Asian Journal of Microbiology and Biotechnology

The Ni(II) complex of the chemotherapeutic agent, lomustine, was synthesized and meticulously examined for its physicochemical, antimicrobial, and pharmacological properties, with particular focus on its infrared (IR) spectral behavior. The coordination complex was synthesized under controlled conditions and characterized through IR, UV–Vis, elemental analysis, and thermal analysis techniques.  The IR spectra confirmed that carbonyl and nitrogen donor atoms from lomustine are involved in coordinating with the Ni(II) center. The complex showed improved stability and unique spectral characteristics in comparison to the free drug. Antimicrobial assays demonstrated notable activity against various bacterial and fungal strains, suggesting enhanced efficacy through metal coordination. the complex showed increased efficacy against Bacillus subtilis with an inhibition zone of 31 mm (a -10.71% change over the control drug, indicating a stronger effect if interpreted as a reduction in growth compared to the control, or a miscalculation in the percentage given the increased zone), while it was less effective against Staphylococcus aureus and Klebsiella pneumoniae. No activity was observed against E. coli. Furthermore, preliminary pharmacological studies indicated that the Ni(II)-lomustine complex possesses enhanced cytotoxic potential.

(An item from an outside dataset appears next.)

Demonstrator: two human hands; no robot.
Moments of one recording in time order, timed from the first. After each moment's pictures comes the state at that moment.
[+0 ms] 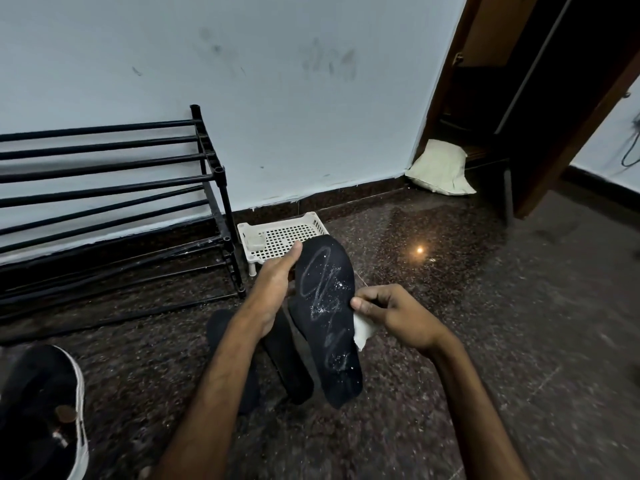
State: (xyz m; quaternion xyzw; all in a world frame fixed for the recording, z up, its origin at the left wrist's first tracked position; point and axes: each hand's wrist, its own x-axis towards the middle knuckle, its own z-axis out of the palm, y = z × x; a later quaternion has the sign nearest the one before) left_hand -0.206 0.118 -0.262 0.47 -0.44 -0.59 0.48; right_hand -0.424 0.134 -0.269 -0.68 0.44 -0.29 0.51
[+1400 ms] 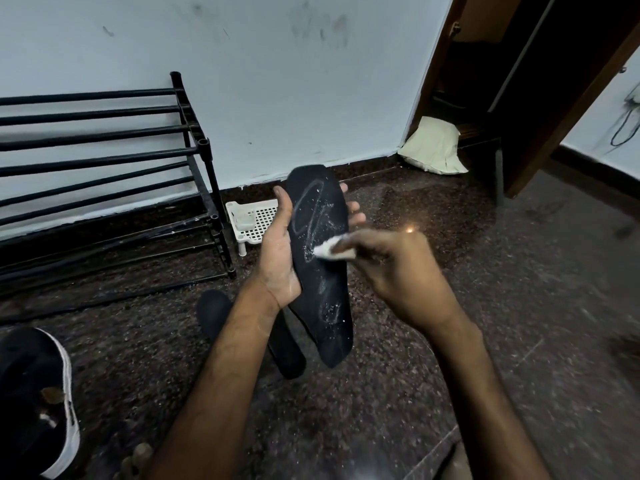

At a concentration of 100 µg/mL, the complex achieved 64.8% inhibition after 2 hours, 88.5% after 4 hours, and 95.1% after 6 hours, which are generally higher inhibition percentages compared to the free drug at equivalent concentrations and time points. Preliminary pharmacological studies further demonstrated increased cytotoxic potential, suggesting that the Ni(II) lomustine complex may offer therapeutic advantages over the parent compound. The results highlight the role of metal–drug interactions in modifying biological activity and support further exploration of such complexes in medicinal chemistry.